YOUR OBJECTIVE: Range to reproduce from the entries below: the line with "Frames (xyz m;", the line with "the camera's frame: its", and every line in between. Give them exactly and give nothing else.

Records contained in a dataset:

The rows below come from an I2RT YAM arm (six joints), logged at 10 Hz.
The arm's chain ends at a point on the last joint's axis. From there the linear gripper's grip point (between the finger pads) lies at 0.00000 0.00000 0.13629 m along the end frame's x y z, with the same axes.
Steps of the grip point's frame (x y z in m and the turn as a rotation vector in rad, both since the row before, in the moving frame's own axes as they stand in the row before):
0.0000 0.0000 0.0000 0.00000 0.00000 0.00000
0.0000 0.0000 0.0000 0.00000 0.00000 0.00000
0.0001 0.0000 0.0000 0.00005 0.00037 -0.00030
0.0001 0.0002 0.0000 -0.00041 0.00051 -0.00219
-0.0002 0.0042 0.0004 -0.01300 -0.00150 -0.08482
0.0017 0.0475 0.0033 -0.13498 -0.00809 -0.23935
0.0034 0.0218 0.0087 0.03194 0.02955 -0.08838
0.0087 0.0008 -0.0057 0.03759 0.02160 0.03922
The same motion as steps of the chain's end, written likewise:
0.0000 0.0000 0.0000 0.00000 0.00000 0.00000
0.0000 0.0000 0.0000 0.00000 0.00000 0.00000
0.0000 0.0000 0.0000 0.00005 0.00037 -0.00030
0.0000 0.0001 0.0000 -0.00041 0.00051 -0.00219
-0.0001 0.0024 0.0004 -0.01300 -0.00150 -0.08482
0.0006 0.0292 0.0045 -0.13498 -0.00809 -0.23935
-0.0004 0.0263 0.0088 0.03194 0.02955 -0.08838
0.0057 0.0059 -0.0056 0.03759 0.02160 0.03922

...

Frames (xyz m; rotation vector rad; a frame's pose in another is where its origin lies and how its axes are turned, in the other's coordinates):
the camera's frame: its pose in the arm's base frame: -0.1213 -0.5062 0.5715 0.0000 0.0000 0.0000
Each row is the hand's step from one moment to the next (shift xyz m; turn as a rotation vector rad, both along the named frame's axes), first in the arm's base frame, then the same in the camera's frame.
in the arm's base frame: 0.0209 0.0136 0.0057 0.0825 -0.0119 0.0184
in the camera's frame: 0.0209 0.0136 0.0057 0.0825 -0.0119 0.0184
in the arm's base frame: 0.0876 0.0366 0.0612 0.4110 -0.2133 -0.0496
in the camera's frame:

YOUR SOLUTION:
Frames (xyz m; rotation vector rad; a frame's pose in another is where its origin lies and how its axes are turned, in the other's coordinates):
the camera's frame: its pose in the arm's base frame: -0.1213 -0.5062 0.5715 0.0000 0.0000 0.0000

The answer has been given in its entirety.